DATA EXTRACT:
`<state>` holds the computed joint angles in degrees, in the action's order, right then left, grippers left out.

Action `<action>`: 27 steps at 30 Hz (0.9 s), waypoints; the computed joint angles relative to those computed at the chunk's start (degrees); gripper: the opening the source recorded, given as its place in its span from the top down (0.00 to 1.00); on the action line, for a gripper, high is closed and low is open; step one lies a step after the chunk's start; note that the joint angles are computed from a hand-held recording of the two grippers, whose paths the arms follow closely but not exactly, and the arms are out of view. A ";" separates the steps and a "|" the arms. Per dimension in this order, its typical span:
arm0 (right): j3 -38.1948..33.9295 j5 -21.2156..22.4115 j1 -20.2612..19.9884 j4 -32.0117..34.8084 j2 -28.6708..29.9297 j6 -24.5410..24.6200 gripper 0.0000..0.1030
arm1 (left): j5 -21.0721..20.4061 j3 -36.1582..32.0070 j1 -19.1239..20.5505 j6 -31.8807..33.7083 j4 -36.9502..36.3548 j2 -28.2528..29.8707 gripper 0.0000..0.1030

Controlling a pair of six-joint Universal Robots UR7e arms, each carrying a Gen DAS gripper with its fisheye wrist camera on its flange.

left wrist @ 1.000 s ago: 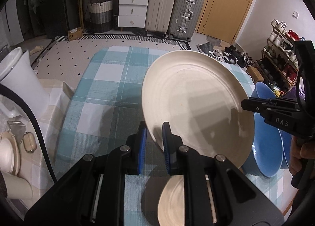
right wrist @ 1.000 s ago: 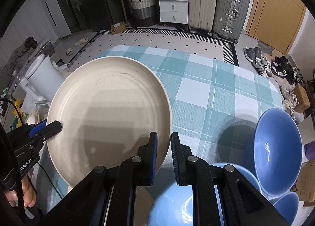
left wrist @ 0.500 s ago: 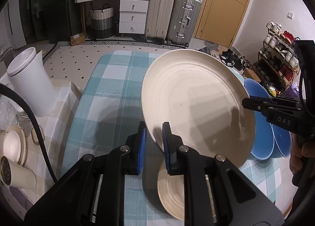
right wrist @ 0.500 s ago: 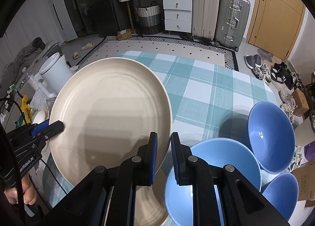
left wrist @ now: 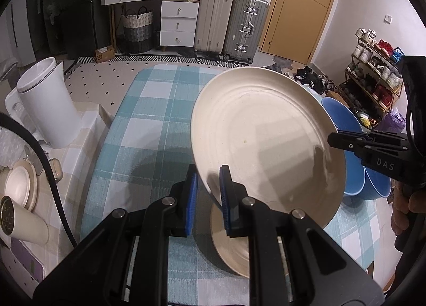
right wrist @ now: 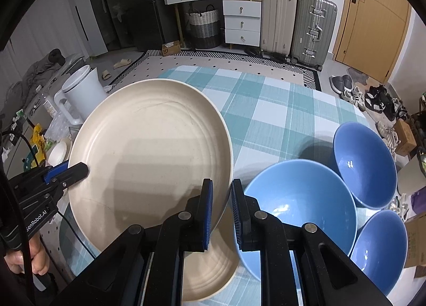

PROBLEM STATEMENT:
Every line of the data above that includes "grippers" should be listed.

TASK SOLUTION:
`<state>` holds the computed joint angles in degrees, in the action's order, right then left, grippers left out.
Action `<action>`: 27 steps at 30 Hz (0.9 s), waypoints; the computed joint angles relative to those computed at the chunk's start (degrees); gripper: the opening the source recorded, given as its place in its span from the top down (0.00 to 1.00); on the action line, for a gripper, high is closed and low is open; step one lies a step after the chunk's start; note that the joint angles are computed from a hand-held recording of the two grippers, whose paths the arms follow closely but not exactly, and the arms are out of view. A ";" separates the steps and a "|" the arms. Per dimension in this order, its typical span:

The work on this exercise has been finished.